## Task objective
Lines from the beginning of the data below through the one containing "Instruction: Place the" are to be printed exactly as they appear.

[Opening Provided records section]

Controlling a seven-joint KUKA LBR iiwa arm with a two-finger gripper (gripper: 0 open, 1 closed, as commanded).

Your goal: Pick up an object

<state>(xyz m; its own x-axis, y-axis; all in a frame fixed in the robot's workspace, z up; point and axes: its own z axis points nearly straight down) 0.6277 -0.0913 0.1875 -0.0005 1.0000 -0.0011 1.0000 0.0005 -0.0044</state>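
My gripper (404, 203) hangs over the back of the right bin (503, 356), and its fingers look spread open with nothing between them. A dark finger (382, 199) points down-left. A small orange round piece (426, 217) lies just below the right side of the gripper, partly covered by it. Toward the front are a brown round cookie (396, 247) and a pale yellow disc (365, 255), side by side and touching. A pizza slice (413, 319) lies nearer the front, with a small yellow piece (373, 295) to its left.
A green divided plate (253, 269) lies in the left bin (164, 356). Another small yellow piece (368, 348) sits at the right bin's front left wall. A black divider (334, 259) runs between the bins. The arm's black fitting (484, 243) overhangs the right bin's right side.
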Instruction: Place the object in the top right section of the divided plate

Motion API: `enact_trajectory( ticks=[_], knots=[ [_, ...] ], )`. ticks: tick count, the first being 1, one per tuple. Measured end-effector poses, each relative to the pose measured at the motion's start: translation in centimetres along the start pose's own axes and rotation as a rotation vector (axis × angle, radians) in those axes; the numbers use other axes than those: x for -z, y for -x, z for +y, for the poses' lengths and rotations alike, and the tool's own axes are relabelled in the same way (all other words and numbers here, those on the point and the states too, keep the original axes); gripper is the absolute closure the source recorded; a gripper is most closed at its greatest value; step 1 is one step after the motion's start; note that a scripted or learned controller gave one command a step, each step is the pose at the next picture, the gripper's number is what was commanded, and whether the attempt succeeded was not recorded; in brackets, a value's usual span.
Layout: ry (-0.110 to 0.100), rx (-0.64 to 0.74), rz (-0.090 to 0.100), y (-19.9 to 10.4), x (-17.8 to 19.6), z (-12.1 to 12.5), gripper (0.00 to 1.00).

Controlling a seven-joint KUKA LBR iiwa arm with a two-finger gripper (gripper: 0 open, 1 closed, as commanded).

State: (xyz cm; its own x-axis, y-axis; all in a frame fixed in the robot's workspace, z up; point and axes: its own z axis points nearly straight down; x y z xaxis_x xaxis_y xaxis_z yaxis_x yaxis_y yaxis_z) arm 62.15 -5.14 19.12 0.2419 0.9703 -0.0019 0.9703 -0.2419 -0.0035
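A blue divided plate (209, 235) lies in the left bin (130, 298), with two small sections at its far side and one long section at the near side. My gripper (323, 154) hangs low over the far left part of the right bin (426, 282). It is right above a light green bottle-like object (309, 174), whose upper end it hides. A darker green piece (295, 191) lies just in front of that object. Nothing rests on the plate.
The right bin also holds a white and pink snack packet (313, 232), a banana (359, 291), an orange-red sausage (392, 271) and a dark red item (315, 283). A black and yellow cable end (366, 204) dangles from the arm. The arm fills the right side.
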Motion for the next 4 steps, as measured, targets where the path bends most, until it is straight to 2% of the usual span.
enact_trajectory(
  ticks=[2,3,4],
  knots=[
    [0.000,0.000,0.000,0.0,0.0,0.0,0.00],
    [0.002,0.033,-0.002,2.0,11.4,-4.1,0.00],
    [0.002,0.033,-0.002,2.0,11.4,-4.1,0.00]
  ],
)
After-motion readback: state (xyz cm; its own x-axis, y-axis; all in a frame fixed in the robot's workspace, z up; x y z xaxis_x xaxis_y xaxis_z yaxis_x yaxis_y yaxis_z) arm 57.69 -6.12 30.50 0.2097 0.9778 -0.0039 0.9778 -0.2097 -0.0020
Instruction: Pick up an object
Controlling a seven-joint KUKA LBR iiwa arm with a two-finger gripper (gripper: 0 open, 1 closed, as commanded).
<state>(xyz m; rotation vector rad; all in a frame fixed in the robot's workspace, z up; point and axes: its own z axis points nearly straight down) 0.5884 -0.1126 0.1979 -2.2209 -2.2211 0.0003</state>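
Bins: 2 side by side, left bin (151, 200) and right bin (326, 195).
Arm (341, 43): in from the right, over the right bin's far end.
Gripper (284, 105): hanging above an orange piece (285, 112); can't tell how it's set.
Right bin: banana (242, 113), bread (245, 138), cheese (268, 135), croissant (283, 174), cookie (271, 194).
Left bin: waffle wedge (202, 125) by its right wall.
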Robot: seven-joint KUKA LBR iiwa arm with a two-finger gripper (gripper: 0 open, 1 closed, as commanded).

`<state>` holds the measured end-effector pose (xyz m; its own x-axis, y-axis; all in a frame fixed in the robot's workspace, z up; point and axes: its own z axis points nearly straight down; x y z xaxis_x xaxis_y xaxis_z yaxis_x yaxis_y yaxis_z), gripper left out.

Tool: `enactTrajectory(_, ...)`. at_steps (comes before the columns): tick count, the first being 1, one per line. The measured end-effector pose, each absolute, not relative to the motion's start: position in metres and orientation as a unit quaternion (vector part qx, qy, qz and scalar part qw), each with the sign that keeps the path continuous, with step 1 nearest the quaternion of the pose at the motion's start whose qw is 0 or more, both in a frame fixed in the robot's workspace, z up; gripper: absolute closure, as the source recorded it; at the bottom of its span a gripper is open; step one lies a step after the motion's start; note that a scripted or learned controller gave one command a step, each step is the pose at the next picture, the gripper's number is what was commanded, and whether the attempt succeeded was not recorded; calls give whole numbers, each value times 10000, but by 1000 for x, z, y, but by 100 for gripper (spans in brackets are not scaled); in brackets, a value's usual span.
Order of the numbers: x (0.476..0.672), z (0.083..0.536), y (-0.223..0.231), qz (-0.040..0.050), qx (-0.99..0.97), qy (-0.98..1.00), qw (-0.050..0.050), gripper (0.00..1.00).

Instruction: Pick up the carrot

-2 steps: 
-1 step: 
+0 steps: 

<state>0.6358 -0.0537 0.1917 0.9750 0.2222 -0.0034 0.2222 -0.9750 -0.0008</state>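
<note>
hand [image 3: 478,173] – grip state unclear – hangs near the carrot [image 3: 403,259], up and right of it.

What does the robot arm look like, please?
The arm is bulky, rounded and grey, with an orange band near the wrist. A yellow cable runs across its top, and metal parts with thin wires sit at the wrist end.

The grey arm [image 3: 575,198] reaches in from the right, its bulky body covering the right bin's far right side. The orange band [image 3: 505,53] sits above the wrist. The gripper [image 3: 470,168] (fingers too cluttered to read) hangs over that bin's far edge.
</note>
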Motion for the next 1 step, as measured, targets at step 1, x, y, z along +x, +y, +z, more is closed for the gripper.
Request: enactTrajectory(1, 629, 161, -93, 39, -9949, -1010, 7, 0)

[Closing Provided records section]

## Written answer
Controlling a seven-joint KUKA LBR iiwa arm with a two-finger gripper (gripper: 0 open, 1 closed, as commanded).

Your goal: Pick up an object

<state>(xyz m; its own x-axis, y-axis; all in a frame fixed in the robot's workspace, z up; point and axes: its own z axis points nearly straight down) 0.6277 -0.0913 0.1875 -0.0005 1.0000 -0.0011 1.0000 0.0005 -0.0044</state>
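My gripper (404, 203) hangs over the back of the right bin (503, 356), and its fingers look spread open with nothing between them. A dark finger (382, 199) points down-left. A small orange round piece (426, 217) lies just below the right side of the gripper, partly covered by it. Toward the front are a brown round cookie (396, 247) and a pale yellow disc (365, 255), side by side and touching. A pizza slice (413, 319) lies nearer the front, with a small yellow piece (373, 295) to its left.
A green divided plate (253, 269) lies in the left bin (164, 356). Another small yellow piece (368, 348) sits at the right bin's front left wall. A black divider (334, 259) runs between the bins. The arm's black fitting (484, 243) overhangs the right bin's right side.
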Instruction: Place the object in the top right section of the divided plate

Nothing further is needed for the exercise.